Otros andan por ahí echándole la culpa a Dios porque las aguas furiosas del Índico mataron a miles de personas, y se hacen una pregunta francamente deshonesta: ¿Por qué permite Dios que desgracias como estas tengan lugar? ¿No sería acaso más cuerdo preguntarse por qué permite Dios que nosotros, la raza humana, provoquemos muerte, muerte y más muerte entre nosotros mismos, unos contra otros, en enfrentamientos bélicos y en el acaparamiento de riquezas universales que, por naturaleza, nos pertenecen a todos? ¿No sería más cuerdo preguntarse por qué Dios permite que cotidianamente alguna gente mate de hambre a otra gente, gente y más gente, adultos y niños, mientras, sentada frente al televisor, bebiendo refrescos chispeantes, mirando "comerciales" que invitan al delicioso consumo, se impresiona hasta la médula por las aguas asesinas del mar que muestran las noticias?

Dejémonos de estupideces, asumamos nuestra responsabilidad, no le echemos la culpa a Dios. No somos sus monigotes, sus títeres, sus gallinitas en el gallinero. Somos seres con conciencia que deben valérselas por sí mismos, seres con responsabilidades. Lo llamado divino no está ahí para que tomemos palco, sino para ponernos en el escenario, a ver si aprendemos que es nuestra propia conciencia la que va definiendo el fenómeno de la vida. El misterio de la Creación no puede comprenderse con el intelecto, ni tampoco el de la Destrucción, de modo que aquel que anda echándole la culpa a la mala suerte o la inconsecuencia divina, mejor que se preocupe de lograr darse cuenta de lo que significa ser humano, comprender que el destino personal es suyo y de nadie más, que depende únicamente de su propio actuar en el escenario de la vida.

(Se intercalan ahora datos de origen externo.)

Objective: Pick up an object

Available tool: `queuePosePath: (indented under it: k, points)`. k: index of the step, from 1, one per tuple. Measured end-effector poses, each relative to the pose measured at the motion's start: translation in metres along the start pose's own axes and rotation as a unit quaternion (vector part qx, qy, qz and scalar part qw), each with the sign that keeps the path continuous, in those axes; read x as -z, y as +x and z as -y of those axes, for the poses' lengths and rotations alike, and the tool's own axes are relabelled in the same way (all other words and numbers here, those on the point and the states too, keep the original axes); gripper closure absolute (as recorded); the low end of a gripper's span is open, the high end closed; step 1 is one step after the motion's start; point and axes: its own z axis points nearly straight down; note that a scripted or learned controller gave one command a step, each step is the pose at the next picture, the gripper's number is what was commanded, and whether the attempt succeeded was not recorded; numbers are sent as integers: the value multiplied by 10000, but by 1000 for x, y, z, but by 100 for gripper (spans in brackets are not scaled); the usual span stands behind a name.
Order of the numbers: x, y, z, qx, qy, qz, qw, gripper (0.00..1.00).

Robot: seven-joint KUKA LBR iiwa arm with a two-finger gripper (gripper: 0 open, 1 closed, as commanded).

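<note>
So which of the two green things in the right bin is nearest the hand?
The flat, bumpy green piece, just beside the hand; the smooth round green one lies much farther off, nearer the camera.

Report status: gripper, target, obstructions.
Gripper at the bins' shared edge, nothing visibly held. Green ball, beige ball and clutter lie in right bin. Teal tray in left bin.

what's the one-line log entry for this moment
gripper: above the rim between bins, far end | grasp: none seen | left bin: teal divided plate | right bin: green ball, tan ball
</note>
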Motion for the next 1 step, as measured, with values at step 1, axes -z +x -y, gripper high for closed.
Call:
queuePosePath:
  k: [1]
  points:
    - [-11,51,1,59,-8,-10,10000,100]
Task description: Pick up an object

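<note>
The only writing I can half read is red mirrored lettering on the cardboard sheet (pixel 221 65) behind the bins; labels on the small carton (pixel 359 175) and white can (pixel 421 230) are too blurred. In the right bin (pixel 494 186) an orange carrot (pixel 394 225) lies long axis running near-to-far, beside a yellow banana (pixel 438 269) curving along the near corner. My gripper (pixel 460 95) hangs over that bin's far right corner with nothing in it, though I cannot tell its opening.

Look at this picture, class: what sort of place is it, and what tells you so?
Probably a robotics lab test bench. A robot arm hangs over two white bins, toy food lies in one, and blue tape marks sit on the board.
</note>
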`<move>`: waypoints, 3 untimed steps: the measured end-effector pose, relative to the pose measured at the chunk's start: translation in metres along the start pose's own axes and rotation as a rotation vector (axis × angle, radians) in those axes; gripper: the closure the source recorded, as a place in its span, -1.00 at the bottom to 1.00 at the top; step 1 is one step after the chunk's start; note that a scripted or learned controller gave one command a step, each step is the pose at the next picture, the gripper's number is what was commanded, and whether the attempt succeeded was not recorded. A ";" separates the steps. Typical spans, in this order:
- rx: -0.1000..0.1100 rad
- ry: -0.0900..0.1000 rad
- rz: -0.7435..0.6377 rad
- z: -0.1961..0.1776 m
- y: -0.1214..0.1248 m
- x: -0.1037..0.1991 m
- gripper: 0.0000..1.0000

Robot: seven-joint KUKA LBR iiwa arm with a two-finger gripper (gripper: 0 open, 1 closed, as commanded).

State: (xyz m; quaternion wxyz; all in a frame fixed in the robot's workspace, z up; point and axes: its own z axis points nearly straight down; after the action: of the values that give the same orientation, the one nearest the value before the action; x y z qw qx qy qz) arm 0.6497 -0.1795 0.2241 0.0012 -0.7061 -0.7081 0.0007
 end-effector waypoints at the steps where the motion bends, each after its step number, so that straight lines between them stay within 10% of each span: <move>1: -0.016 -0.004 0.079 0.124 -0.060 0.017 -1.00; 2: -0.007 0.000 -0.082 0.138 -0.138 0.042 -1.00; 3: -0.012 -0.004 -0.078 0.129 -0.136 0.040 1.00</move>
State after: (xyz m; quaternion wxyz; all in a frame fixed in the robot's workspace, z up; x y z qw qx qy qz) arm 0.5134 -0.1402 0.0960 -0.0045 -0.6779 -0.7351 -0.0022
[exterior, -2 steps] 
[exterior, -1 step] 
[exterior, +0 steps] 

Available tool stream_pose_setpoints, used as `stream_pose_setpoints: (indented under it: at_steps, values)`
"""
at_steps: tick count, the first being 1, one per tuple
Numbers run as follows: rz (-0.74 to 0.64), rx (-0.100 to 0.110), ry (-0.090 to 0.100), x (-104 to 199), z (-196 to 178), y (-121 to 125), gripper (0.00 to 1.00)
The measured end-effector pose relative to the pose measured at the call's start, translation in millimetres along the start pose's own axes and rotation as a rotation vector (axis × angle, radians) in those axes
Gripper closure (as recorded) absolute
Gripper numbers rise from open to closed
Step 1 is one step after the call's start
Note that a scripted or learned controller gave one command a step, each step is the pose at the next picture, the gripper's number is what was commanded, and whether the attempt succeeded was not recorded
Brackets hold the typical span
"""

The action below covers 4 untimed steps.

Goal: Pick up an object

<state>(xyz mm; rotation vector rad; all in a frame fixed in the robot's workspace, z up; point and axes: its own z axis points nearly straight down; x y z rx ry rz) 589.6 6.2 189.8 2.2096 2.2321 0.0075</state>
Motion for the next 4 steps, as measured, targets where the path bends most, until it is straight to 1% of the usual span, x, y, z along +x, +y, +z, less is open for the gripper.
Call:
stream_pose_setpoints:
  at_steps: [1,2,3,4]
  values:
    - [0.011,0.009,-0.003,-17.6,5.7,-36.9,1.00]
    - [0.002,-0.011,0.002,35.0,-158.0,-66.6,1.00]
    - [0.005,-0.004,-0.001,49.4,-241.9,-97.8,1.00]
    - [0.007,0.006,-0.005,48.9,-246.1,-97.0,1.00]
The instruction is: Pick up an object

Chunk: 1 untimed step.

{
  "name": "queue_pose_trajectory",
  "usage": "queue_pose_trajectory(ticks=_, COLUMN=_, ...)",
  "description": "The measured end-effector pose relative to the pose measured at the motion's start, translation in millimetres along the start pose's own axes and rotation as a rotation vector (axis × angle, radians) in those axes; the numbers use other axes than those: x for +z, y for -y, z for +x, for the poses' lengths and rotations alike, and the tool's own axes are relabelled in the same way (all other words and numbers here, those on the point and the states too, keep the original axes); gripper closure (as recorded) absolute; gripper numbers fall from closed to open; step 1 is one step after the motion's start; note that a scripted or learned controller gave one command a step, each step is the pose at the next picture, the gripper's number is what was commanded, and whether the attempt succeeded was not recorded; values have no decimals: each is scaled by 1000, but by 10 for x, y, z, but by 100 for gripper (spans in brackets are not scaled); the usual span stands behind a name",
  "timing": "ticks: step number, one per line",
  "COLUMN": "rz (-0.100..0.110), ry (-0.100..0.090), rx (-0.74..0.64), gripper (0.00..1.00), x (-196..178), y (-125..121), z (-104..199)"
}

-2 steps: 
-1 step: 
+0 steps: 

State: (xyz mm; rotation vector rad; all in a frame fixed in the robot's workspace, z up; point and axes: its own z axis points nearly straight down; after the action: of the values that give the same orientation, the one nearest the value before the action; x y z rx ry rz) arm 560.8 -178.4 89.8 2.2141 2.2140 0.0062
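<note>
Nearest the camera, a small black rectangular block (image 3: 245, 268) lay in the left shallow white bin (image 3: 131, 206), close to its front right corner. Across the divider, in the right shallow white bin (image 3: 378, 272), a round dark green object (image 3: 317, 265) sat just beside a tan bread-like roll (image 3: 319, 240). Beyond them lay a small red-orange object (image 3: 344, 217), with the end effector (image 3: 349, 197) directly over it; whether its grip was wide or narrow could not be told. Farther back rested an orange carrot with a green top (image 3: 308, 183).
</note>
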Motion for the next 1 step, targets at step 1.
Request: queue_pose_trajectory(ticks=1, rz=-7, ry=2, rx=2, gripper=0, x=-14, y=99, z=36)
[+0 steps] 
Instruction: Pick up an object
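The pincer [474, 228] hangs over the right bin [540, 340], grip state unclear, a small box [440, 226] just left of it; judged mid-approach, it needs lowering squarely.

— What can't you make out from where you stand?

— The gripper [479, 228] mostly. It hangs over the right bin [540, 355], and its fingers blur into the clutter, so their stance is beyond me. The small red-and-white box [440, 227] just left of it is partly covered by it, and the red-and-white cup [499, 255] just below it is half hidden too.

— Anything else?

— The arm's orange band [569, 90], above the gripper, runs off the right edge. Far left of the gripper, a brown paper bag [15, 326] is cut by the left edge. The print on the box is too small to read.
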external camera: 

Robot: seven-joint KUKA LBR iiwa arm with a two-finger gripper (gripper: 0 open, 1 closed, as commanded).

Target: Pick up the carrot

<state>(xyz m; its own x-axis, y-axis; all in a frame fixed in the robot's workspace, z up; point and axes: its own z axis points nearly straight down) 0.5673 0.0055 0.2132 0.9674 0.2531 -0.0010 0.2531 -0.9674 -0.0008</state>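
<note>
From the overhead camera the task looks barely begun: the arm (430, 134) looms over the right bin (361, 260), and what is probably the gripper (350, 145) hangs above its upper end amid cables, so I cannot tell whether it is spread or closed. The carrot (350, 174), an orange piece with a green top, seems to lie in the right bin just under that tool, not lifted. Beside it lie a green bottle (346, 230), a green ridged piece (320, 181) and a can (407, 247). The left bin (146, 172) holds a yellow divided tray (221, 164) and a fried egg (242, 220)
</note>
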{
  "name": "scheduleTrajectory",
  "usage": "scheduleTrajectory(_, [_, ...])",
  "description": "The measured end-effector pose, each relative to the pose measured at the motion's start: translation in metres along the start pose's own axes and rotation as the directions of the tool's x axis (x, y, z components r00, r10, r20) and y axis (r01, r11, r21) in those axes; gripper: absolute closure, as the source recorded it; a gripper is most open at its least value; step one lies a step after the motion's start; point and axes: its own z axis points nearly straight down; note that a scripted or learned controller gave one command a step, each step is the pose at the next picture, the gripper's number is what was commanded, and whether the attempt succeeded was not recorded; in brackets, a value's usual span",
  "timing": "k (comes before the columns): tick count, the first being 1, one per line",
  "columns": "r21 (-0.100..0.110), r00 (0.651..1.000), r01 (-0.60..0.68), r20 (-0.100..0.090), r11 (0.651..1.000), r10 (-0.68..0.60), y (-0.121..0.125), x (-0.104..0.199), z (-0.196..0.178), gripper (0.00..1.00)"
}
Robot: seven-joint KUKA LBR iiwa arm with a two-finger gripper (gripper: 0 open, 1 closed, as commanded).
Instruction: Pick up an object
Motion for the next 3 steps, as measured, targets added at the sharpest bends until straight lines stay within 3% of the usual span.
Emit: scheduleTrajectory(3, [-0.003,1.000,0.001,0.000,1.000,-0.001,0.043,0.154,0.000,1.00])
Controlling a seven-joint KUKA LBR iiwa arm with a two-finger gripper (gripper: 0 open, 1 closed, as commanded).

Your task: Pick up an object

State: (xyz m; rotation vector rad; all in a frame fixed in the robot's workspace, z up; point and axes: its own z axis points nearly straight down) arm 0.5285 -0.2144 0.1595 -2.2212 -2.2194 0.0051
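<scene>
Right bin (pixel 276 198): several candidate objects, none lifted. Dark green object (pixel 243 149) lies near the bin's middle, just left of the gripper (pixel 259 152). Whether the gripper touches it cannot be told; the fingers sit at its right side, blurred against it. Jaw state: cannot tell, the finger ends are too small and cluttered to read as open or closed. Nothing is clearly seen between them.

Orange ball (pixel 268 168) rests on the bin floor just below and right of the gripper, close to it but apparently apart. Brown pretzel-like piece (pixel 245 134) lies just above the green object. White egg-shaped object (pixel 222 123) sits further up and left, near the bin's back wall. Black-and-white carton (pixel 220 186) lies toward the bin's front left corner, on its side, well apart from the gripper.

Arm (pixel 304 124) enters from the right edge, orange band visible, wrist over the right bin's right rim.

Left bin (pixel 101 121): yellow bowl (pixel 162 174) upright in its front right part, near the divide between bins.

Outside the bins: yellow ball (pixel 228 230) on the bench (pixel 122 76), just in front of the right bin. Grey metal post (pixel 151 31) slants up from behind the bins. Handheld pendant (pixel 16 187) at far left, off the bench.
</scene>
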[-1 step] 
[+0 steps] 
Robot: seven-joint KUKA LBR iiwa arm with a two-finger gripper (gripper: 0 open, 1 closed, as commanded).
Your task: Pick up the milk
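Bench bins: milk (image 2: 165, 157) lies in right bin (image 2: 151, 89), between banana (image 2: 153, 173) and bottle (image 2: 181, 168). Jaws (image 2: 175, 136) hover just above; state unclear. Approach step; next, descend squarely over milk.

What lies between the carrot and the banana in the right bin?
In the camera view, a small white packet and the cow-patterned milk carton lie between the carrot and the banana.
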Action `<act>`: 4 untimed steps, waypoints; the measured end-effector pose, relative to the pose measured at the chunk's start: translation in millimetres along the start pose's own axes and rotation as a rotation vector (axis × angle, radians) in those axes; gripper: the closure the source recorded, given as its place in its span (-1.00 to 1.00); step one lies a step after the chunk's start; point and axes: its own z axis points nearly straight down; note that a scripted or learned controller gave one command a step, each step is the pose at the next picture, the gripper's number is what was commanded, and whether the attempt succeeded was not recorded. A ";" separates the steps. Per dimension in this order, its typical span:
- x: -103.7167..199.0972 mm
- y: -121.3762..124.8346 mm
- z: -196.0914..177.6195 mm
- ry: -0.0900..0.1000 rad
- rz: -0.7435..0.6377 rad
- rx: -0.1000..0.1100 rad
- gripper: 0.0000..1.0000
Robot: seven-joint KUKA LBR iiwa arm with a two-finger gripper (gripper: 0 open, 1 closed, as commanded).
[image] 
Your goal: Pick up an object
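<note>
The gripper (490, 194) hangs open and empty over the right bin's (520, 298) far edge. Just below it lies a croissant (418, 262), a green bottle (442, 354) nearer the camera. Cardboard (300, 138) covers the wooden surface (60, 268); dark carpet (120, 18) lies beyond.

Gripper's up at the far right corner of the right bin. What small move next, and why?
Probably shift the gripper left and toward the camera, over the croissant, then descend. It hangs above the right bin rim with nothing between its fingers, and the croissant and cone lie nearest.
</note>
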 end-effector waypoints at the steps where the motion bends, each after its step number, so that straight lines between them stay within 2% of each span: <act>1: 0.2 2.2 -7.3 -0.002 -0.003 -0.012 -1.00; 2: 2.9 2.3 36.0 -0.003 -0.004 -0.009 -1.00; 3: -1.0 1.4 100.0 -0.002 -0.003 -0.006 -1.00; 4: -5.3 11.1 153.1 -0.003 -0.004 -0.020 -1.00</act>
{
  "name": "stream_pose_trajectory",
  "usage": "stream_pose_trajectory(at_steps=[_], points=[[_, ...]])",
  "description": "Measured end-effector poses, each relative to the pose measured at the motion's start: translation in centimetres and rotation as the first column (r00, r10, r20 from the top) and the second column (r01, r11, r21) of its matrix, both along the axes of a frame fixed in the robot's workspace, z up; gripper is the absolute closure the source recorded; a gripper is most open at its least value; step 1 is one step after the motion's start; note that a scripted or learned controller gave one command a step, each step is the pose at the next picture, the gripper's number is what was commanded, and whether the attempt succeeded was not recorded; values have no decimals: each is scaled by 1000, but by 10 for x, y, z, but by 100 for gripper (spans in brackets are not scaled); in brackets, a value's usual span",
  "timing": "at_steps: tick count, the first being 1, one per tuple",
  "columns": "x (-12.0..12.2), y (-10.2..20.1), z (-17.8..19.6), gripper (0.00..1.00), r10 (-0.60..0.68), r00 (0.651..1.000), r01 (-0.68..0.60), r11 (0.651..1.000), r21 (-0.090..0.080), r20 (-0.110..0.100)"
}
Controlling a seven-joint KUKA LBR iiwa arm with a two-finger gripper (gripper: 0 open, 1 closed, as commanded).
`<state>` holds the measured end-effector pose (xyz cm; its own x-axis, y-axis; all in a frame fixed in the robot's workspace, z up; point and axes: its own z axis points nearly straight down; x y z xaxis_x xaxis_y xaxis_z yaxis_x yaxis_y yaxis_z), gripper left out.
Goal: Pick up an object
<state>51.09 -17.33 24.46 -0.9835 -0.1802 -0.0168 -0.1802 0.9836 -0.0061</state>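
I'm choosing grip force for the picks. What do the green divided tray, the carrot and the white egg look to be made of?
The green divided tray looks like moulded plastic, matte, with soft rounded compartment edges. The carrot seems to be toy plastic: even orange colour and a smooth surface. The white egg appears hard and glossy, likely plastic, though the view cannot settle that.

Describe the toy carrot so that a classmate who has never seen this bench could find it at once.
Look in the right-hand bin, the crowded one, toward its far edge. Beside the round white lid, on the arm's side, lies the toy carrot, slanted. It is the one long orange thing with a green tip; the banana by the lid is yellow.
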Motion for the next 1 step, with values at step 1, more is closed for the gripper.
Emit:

Los desastres naturales no se deben ni a la casualidad ni a la mala suerte ni al mal divino. Una sacudida mortal de la naturaleza, como todo mal sin excepción, nace de desequilibrios de las energías que generan la vida. Esas energías están más allá de la comprensión intelectual, pero ellas reciben constantemente el poderoso influjo de otra energía, la de la conciencia humana. Si la civilización humana está chueca, entonces influye chuecamente a las fuerzas naturales, y éstas responden en consecuencia. El universo no consiste en tú y yo separados, en individuos desconectados unos de otros, sino en una red múltiple y heterogénea que nos incluye a cada uno y a cada cosa. Dicho en forma más clara, mientras más gente que no evoluciona haya sobre el planeta, más reacción estremecedora habrá por parte de la naturaleza. Esta afirmación, debido a que no es materia del intelecto, no es comprobable, pero no deja de ser una proposición plausible para entender los llamados fenómenos "del bien y del mal", para liberar a Dios de toda acusación y para, lo más importante, tomar conciencia de que las calamidades que nos toca vivir dependen, dicho en forma grosera, de nuestro propio egoísmo y estupidez como raza humana.